Twitter, in this case, is an aggregator of news and takes. Thompson then goes on to describe vertical foreclosure, where aggregators can make it harder for 3rd parties to function on their platform:

Aggregators can also ban 3rd-parties — Google can remove a site from search, or Facebook can remove links from the News Feed […]

He doesn’t advocate for government action against anti-competitive actors, though, as users can switch aggregators (Threads, BlueSky) or directly access 3rd parties (e.g., Substack Notes).

For the same reason, though, Aggregators are less of a problem. Third parties can — and should! — go around Aggregators to connect to consumers directly; the presence of an Aggregator is just as likely to spur innovation on the part of a third party in an attempt to attract consumers without having to pay an Aggregator for access.
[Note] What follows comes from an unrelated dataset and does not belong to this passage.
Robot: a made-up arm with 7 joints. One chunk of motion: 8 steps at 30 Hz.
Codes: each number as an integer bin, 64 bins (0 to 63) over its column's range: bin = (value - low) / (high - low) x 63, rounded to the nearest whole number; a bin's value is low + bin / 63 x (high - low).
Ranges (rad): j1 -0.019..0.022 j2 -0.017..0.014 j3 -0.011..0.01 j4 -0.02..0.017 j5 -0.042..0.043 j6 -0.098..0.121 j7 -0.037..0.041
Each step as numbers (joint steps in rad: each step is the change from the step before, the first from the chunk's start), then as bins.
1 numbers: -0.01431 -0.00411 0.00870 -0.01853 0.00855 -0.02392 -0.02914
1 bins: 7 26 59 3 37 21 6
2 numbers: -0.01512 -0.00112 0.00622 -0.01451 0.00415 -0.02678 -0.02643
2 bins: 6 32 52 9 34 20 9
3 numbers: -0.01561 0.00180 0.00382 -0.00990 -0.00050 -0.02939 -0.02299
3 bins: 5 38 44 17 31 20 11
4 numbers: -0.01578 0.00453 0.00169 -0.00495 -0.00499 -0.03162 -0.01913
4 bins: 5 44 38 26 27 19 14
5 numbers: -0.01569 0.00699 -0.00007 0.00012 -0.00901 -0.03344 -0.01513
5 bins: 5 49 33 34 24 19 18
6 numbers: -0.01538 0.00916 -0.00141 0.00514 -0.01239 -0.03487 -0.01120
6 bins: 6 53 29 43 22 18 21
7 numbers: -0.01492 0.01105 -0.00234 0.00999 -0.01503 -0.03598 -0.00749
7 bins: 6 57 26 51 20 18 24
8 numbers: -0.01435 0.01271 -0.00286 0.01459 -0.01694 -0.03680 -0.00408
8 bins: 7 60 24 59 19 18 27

I still find X’s actions not cool.

[9] Miguel Urquiola lays out why it might be a bad idea to make US universities less selective or more uniform:

  1. Research shows students learn more when schools tailor instruction to their level. Limiting selectivity could hurt all students’ learning. Just like forcing all restaurants to serve a random draw of customers could hurt average quality [e.g. Duflo, Dupas, and Kremer 2011].

  2. The U.S. historically let schools develop different strategies and strengths—it promoted diversity rather than legislated uniformity. This produced inequality, true, but also helped generate the best research universities in the world.

To see the effect of enforced uniformity, look at countries like Germany or Spain. They generally do not let universities differ much in resources or prestige. This keeps inequality down. But it helps prevent the rise of a Stanford or an MIT. Again, a tradeoff.

There’s more at the link. Also, see my post on why German uniformity in higher education is bad for talent sorting.

[10] In light of the US’s great performance at this year’s Nobels, a graph by the same Miguel Urquiola on the frequency with which Nobel winners’ biographies mention universities in different countries:

The frequency with which Nobel winners’ biographies mention universities in different countries. It plots countries’ share of total mentions per year.